Features:
- supports encoding of multi-line values
- supports both Q- and base64 encoding
- passes all samples in RFC 2047, section "8. Examples"
public class EncodedWordEncoding
{
public static string Decode(string encodedText)
{
if (encodedText == null)
return null;
var regex = new Regex(@"=\?(?<charset>.*?)\?(?<encoding>[qQbB])\?(?<value>.*?)\?=");
var encodedString = encodedText;
var decodedString = string.Empty;
var encodedWordBefore = false;
while (encodedString.Length > 0)
{
var match = regex.Match(encodedString);
if (match.Success)
{
// If the match isn't at the start of the string, copy the initial few chars to the output
var beforeMatch = encodedString.Substring(0, match.Index);
// Filter out space chars between encoded words
if (encodedWordBefore)
{
var regex2 = new Regex(@"(\r?\n|\r)*[ \t]+");
var match2 = regex2.Match(beforeMatch);
if (match2.Success && match2.Value == beforeMatch)
beforeMatch = "";
}
decodedString += beforeMatch;
var charset = match.Groups["charset"].Value;
var encoding = match.Groups["encoding"].Value.ToUpper();
var value = match.Groups["value"].Value;
var contentEncoding = Encoding.GetEncoding(charset);
if (encoding.Equals("B"))
{
// Encoded value is Base-64
var bytes = Convert.FromBase64String(value);
decodedString += contentEncoding.GetString(bytes);
}
else if (encoding.Equals("Q"))
{
decodedString +=
QuotedPrintableEncoding.Decode(value, contentEncoding).Replace("_", " ");
}
else
{
// Encoded value not known, return original string
// (Match should not be successful in this case, so this code may never get hit)

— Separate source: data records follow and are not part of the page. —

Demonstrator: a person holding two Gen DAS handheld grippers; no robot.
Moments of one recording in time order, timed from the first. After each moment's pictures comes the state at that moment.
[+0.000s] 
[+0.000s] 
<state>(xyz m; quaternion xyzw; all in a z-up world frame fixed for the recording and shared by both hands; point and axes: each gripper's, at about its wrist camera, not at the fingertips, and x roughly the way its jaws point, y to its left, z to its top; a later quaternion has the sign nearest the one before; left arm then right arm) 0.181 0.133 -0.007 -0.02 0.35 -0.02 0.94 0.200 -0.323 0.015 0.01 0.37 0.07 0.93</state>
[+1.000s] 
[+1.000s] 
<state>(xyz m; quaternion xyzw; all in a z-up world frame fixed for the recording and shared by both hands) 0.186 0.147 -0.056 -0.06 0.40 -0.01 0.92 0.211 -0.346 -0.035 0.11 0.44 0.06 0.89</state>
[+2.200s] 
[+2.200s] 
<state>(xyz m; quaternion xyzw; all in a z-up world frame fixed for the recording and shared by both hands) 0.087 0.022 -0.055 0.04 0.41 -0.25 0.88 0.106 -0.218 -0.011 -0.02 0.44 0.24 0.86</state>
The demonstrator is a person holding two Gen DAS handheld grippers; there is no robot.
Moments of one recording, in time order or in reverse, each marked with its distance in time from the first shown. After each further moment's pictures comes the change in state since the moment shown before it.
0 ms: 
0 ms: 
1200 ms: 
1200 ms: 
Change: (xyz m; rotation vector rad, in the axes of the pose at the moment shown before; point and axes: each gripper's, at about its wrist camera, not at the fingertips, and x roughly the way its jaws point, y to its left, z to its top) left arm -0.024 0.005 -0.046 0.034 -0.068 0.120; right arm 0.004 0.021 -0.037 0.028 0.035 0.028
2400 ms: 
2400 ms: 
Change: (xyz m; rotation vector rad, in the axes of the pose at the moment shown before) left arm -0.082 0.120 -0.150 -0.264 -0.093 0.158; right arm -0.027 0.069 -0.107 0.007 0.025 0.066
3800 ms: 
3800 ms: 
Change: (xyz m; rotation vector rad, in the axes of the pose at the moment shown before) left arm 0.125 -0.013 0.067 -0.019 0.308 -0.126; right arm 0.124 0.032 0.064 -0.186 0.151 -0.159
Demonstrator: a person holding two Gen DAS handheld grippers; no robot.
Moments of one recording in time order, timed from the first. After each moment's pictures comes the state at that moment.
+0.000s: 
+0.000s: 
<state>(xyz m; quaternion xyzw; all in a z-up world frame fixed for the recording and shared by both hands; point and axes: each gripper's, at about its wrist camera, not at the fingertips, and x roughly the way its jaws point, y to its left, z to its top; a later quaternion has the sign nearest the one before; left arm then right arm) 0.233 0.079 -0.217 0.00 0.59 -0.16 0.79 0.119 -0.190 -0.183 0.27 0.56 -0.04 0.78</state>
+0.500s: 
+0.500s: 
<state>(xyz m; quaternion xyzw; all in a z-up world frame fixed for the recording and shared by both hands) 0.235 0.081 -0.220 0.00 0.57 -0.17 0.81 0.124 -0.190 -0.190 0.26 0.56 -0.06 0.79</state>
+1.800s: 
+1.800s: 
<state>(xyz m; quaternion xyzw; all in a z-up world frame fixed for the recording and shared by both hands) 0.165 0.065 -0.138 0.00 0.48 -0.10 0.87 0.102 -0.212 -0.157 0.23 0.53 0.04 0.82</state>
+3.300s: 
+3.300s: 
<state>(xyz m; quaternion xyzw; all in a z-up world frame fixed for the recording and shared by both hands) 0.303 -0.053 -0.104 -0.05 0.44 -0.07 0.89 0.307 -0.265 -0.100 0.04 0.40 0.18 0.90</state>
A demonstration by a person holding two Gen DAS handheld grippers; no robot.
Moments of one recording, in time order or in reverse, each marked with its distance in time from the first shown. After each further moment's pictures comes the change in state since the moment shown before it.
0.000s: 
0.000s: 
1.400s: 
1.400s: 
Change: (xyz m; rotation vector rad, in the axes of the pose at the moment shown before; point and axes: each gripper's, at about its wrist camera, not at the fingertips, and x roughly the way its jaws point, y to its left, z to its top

decodedString += encodedString;
break;
}
// Trim off up to and including the match, then we'll loop and try matching again.
encodedString = encodedString.Substring(match.Index + match.Length);
encodedWordBefore = true;
}
else
{
// No match, not encoded, return original string
decodedString += encodedString;
break;
}
}
return decodedString;
}
}
public static class QuotedPrintableEncoding
{
public static string Decode(string text, Encoding encoding)
{
if (text == null)
throw new ArgumentNullException("text");
if (encoding == null)
throw new ArgumentNullException("encoding");
if (text.Length == 0)
return text;
text = text.Replace("=\r\n", "");
var regex = new Regex(@"(=[0-9A-F][0-9A-F])+", RegexOptions.Multiline | RegexOptions.IgnoreCase);
return regex.Replace(text, m =>
{
if (m.Value.Length % 3 != 0)
throw new InvalidOperationException("Unexpected match length.");
var bytes = m.Value.Split(new[] { '=' }, StringSplitOptions.RemoveEmptyEntries)
.Select(v => byte.Parse(v, NumberStyles.HexNumber));
return encoding.GetString(bytes.ToArray());
});
}
}
Code used from klaas114's post and Dave's post.
UPDATE 31 Jan 2010: implemented my own quoted-printable decoder.